En dépit d'un passage en force imposé par l'usage de l'article 49-3, le projet de loi travail mérite le débat qu'il suscite : chacun perçoit que la logique qui sous-tend ses dispositions les plus controversées, aujourd'hui son article 2, est porteuse de graves bouleversements du droit du travail. De quoi s'agit-il ? :
- d'atomiser le code du travail en mettant la négociation d’entreprise au centre de la production des règles régissant les relations de travail ;
- de placer ces négociations sous la menace d'un référendum d'entreprise pour désarmer la résistance des organisations syndicales majoritaires au chantage à l’emploi ;
- de donner aux accords qui en seront issus une force supérieure à celle de la loi et, surtout, à celle des accords de branche ;
- d'accorder par avance l’immunité au licenciement des salariés qui auraient l’audace de refuser l'aggravation de leurs conditions de travail.
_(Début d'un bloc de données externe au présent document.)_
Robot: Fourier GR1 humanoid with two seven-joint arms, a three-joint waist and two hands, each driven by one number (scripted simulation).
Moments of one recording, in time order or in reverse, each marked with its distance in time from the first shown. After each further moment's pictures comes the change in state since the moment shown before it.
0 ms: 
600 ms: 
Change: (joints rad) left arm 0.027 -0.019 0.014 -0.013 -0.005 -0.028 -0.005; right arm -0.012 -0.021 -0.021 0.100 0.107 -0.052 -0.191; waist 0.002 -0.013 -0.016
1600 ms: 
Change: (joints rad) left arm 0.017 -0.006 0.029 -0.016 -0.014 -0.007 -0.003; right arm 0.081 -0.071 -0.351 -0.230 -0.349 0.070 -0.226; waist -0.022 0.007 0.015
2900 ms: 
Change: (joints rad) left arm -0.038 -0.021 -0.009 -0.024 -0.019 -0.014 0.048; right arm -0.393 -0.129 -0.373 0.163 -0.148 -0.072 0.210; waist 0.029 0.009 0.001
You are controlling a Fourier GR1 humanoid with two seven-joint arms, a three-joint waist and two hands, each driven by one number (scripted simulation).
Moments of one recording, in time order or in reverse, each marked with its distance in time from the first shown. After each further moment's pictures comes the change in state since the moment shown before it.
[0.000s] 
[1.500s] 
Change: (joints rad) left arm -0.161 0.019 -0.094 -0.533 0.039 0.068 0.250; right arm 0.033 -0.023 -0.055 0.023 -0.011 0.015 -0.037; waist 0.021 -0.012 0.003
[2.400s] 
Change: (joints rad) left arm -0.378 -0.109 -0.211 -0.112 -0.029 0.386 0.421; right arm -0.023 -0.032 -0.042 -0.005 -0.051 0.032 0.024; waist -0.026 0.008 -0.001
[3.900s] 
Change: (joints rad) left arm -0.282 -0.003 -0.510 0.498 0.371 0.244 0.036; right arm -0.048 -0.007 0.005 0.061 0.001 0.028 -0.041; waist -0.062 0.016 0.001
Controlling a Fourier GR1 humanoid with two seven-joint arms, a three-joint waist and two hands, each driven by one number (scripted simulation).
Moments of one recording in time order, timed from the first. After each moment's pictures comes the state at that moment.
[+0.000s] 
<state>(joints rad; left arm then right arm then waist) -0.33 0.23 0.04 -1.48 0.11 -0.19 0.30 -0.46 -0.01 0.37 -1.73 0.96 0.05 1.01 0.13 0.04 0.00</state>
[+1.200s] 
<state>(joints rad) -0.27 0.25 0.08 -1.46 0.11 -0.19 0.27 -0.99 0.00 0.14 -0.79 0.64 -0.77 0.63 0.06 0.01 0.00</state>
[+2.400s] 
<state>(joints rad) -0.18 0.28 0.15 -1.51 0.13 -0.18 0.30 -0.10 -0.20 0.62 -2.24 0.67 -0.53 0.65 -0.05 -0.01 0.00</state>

Dans cette prétendue « refondation » du droit du travail, la relégation des accords de branche émerge comme un point central. En privilégiant l’accord d’entreprise, au détriment de la loi et de la convention de branche, le projet de loi fait le jeu du dumping social. Par quelle inversion de la hiérarchie des valeurs, les conventions collectives qui assurent, dans chaque métier, chaque secteur d’activité, une véritable « police sociale de la concurrence » sont-elles devenues illégitimes ? Le moins-disant social et la course à la dégradation « compétitive » des conditions de travail et de salaire deviennent l’horizon d’un droit du travail perverti dans sa fonction.

Face à ceux qui s'élèvent contre ces évolutions délétères, le gouvernement rejoue pourtant la mise en scène des bons réformistes « pris en otage » par ceux qu'il caricature, comme toujours, en passéistes et qu’il accuse aujourd’hui de s’être « radicalisés » pour tenter de justifier sa stratégie de tension.

Cette grossière tentative de réduire le débat démocratique à un jeu de rôle ne doit pas faire oublier les vrais enjeux de la réforme : le projet de loi concentre une vision de l’ordre économique et social où la loi de la concurrence et du profit est érigée en valeur supérieure à toute autre, quitte à broyer ceux sur lesquels elle prospère.

Le Syndicat de la magistrature reste de ceux qui affirment leur résistance à cette logique.